Они успели углубиться в Кухню и теперь шли по переулку, вымощенному вонючим от нечистот булыжником, который вел к базе Рамиреса.
— Вдруг мать говорит, что должна сделать одно признание, — продолжал Пеллэм. — Как оказалось, она думает, что мой отец мне вовсе не родной отец.
— Ого, вот так сюрприз, твою мать!
— Бенджамин — муж матери, человек, которого я считал своим отцом, — постоянно отсутствовал. Он все время был в разъездах. Они с матерью поругались по этому поводу. Бен снова уехал. Мать завела любовника. Потом они расстались. Бен вернулся домой. Они с матерью помирились. Она к этому времени уже была беременна, но не могла сказать, когда именно это произошло. Сам знаешь, как это бывает. Однако мать сильно сомневалась в том, что это был ребенок Бена. Она ломала голову над этим с тех самых пор, как Бен умер. Я хочу сказать над тем, говорить или не говорить мне. В конце концов мать не выдержала и во всем призналась.
— Представляю, как хреново тебе было, когда ты все это услышал. Но зачем ты все-таки приехал сюда?
— Мне хотелось разузнать больше об этом мужчине. О своем родном отце. Я не собирался с ним встречаться. Но мне хотелось узнать, кто он такой, чем занимается, может быть, раздобыть его фотографию.
— Он до сих пор живет здесь?
— Нет. Уехал давным-давно.
Пеллэм рассказал о том, как ему удалось раздобыть последний адрес этого человека, но, как выяснилось, тот уехал из того дома много лет назад и не оставил никаких следов. Пеллэм связался с архивами всех пяти районов Нью-Йорка, а также всех близлежащих округов штатов Нью-Йорк, Нью-Джерси и Коннектикут. Безрезультатно.
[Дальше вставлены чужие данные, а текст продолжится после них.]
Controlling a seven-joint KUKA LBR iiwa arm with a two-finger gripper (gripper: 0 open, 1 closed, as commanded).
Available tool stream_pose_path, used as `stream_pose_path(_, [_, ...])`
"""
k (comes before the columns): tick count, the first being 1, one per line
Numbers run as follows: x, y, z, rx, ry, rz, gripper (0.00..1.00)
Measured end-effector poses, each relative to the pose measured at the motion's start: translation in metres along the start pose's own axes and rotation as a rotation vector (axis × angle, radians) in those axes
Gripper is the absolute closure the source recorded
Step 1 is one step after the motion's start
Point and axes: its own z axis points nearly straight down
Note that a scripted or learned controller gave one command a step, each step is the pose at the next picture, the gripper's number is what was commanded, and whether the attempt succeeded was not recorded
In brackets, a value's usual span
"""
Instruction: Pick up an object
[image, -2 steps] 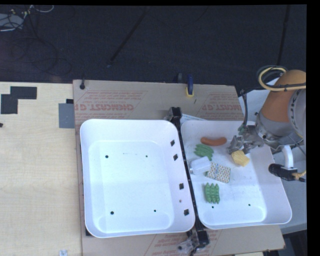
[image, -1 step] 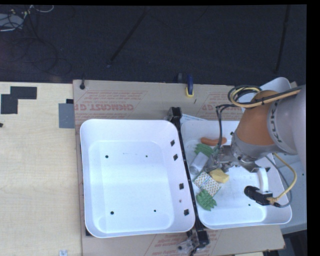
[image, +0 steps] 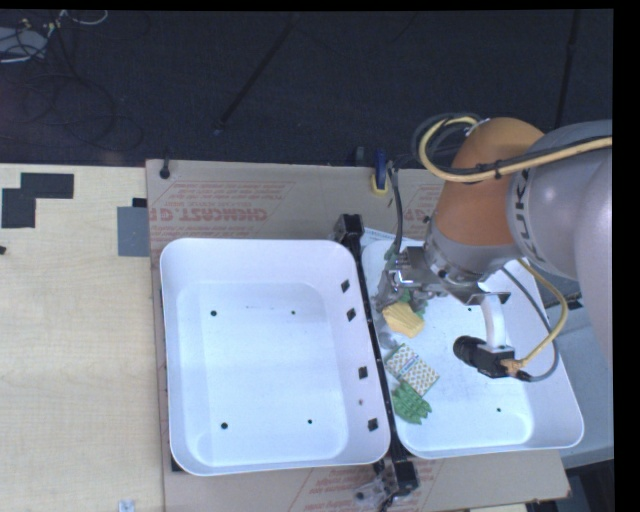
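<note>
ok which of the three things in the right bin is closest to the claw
The yellow block, just below the claw. The dotted piece and the green one lie farther off, one past the other, lower in the view.

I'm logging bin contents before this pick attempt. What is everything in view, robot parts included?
yellow block: one, yellow, in the bin under the arm, just below the gripper in the view
patterned packet: one, pale with dots, same bin, below the block
green piece: one, green, same bin, below the packet
bin under the arm: one, white
other bin: one, white, alongside it
cardboard sheet: one, brown, beneath both bins
bench: one, pale wood
arm: one, grey with orange band
gripper: one, metallic, above the block
</note>
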Motion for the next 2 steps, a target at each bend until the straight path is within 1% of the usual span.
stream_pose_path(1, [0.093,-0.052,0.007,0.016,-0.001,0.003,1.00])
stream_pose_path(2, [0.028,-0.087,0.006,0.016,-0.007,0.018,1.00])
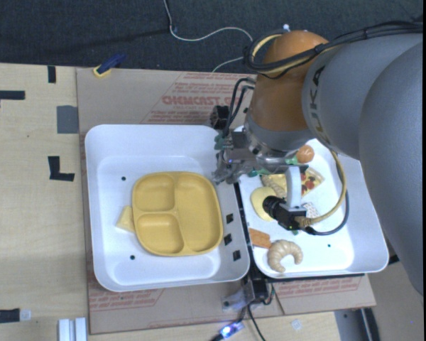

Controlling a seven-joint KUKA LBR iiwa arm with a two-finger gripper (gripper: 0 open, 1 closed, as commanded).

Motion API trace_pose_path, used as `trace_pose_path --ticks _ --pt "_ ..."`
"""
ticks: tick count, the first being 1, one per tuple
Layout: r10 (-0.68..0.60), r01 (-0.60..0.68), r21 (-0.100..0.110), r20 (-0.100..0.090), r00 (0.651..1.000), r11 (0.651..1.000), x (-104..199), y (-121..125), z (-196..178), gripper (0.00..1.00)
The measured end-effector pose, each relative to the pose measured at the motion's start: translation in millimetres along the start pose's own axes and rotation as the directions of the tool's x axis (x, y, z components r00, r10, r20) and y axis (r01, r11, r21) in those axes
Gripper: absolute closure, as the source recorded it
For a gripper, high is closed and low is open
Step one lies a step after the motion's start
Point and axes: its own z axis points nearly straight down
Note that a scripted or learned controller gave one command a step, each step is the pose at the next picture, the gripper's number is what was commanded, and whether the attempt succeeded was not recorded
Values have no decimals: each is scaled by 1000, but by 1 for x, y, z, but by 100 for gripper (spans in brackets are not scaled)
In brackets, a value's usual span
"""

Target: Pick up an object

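Camera view has the gripper [236,168] low at the right bin's [355,251] left edge; its grip state cannot be told. A croissant [284,253] lies near that bin's front, and a yellow tray [177,213] sits in the left bin [103,190].

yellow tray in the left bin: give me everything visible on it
The yellow tray is a matte, plastic-looking plate with rounded corners and three compartments: two on its upper side, one wider across its lower side. It lies flat, right side up, a little rotated, on the floor of the left bin, toward the bin's right wall. A pale yellow flat piece pokes out from under its left edge. Nothing sits in its compartments.
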Motion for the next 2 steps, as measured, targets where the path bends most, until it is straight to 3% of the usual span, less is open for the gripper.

— Значит, смылся? Как и мой папаша.
Пеллэм кивнул.
— Так зачем ты здесь остался?
— Я решил снять фильм об Адской кухне. Том районе, где жил мой отец. Он прожил здесь довольно долго. — Пеллэм забрал бутылку. — Что ж, выпьем за твоего папашу, сукиного сына.
Он отхлебнул из горлышка.
— Выпьем за обоих наших папаш. Где бы они сейчас ни были, мать их.
Не успев передать бутылку, Пеллэм второй раз за последние несколько дней ощутил затылком прикосновение холодного металла. И на этот раз это тоже было дуло пистолета.
Рамирес удостоился трех громил, Пеллэм — лишь одного.
— Твою мать, — только и бросил молодой латиноамериканец, пока двое держали его за руки, а третий тщательно обыскал, забрав пистолет и нож.
Потом он вырвал у него бутылку с мескалем и зашвырнул ее в переулок.
— Только педерасты-латиносы пьют эту мочу!
Бутылка разбилась, упав на булыжник.
Ухмыльнувшись, Рамирес обратился к Пеллэму, кивнув на громилу, сказавшего эти слова:
— Это Шон Маккрей. Понятия не имею, почему он здесь. По субботам вечером он обычно направляется на свидание — к себе домой, со своим членом.
Чем заслужил удар. Кулак врезался ему в челюсть. Рамирес мотнул головой.